_Exercise goal:_ The answer must be the full listing, written out exactly.

----------

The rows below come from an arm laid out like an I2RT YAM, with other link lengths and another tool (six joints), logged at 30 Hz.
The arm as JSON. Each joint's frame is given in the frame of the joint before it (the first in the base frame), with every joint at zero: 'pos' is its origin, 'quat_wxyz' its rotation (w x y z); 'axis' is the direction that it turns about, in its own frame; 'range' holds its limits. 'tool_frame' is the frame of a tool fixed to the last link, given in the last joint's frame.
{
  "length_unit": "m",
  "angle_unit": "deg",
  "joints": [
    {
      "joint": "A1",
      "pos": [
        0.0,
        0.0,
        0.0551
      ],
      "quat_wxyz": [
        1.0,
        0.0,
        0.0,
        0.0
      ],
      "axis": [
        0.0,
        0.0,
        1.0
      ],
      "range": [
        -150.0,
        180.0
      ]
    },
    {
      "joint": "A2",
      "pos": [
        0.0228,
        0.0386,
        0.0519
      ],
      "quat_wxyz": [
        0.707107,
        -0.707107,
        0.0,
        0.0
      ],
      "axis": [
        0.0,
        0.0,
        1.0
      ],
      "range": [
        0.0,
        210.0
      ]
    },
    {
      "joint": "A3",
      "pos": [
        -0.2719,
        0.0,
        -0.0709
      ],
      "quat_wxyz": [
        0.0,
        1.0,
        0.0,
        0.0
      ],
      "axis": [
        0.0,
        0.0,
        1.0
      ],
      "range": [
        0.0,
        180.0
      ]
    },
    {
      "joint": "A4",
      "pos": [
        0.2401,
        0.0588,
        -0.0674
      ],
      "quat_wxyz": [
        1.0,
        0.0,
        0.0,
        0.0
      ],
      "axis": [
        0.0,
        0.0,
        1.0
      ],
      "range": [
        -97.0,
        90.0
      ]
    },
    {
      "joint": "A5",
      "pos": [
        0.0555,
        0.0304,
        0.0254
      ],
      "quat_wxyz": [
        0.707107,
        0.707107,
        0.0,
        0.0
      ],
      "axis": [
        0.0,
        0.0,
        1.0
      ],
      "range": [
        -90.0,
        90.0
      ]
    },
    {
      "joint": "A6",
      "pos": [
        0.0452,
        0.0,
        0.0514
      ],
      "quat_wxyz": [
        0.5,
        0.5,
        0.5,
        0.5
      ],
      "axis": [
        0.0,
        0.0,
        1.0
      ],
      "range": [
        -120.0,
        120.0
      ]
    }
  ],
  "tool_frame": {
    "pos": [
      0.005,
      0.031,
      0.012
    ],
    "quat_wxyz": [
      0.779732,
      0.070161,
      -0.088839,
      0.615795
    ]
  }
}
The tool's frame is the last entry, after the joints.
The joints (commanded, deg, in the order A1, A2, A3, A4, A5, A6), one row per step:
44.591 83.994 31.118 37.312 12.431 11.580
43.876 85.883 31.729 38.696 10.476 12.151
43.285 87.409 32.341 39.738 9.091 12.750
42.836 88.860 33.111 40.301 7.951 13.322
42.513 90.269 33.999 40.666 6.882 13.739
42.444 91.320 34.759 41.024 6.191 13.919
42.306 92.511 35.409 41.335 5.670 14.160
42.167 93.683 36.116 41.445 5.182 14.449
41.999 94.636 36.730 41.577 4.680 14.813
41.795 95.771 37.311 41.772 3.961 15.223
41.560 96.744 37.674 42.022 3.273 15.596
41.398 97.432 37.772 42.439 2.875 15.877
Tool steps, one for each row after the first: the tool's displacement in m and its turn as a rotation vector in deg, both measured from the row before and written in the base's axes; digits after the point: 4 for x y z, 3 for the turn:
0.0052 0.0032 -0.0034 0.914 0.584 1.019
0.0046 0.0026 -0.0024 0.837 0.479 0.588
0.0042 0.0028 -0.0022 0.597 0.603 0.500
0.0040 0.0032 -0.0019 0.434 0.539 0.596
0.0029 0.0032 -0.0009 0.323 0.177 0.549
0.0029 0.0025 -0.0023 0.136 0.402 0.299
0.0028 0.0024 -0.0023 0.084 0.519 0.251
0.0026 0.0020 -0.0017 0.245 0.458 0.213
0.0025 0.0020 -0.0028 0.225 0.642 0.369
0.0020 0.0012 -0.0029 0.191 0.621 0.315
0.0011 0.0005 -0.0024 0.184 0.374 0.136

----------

_Task result:_
The rows below come from an arm laid out like an I2RT YAM, with other link lengths and another tool (six joints), logged at 30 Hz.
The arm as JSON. Each joint's frame is given in the frame of the joint before it (the first in the base frame), with every joint at zero: 'pos' is its origin, 'quat_wxyz' its rotation (w x y z); 'axis' is the direction that it turns about, in its own frame; 'range' holds its limits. 'tool_frame' is the frame of a tool fixed to the last link, given in the last joint's frame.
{
  "length_unit": "m",
  "angle_unit": "deg",
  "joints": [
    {
      "joint": "A1",
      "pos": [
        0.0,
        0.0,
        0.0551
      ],
      "quat_wxyz": [
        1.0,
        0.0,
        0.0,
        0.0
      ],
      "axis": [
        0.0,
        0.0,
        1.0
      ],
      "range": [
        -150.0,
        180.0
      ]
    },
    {
      "joint": "A2",
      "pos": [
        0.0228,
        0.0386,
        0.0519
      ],
      "quat_wxyz": [
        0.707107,
        -0.707107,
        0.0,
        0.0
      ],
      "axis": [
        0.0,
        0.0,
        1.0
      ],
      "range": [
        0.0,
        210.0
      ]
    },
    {
      "joint": "A3",
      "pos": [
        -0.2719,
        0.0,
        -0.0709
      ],
      "quat_wxyz": [
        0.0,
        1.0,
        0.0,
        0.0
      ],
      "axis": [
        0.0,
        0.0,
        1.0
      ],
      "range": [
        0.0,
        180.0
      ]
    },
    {
      "joint": "A4",
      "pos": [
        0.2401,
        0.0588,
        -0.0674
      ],
      "quat_wxyz": [
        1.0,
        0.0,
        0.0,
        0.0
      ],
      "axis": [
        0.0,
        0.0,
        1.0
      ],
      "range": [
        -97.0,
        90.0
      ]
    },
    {
      "joint": "A5",
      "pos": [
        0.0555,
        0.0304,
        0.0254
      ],
      "quat_wxyz": [
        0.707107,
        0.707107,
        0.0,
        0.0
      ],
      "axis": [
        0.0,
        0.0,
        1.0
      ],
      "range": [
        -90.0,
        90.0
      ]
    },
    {
      "joint": "A6",
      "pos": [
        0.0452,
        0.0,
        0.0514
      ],
      "quat_wxyz": [
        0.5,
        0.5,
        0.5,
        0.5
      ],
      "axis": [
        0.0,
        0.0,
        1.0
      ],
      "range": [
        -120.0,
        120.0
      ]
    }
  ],
  "tool_frame": {
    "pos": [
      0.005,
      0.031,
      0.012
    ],
    "quat_wxyz": [
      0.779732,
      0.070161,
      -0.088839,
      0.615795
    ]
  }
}
The tool's frame is the last entry, after the joints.
The joints (commanded, deg, in the order A1, A2, A3, A4, A5, A6), one row per step:
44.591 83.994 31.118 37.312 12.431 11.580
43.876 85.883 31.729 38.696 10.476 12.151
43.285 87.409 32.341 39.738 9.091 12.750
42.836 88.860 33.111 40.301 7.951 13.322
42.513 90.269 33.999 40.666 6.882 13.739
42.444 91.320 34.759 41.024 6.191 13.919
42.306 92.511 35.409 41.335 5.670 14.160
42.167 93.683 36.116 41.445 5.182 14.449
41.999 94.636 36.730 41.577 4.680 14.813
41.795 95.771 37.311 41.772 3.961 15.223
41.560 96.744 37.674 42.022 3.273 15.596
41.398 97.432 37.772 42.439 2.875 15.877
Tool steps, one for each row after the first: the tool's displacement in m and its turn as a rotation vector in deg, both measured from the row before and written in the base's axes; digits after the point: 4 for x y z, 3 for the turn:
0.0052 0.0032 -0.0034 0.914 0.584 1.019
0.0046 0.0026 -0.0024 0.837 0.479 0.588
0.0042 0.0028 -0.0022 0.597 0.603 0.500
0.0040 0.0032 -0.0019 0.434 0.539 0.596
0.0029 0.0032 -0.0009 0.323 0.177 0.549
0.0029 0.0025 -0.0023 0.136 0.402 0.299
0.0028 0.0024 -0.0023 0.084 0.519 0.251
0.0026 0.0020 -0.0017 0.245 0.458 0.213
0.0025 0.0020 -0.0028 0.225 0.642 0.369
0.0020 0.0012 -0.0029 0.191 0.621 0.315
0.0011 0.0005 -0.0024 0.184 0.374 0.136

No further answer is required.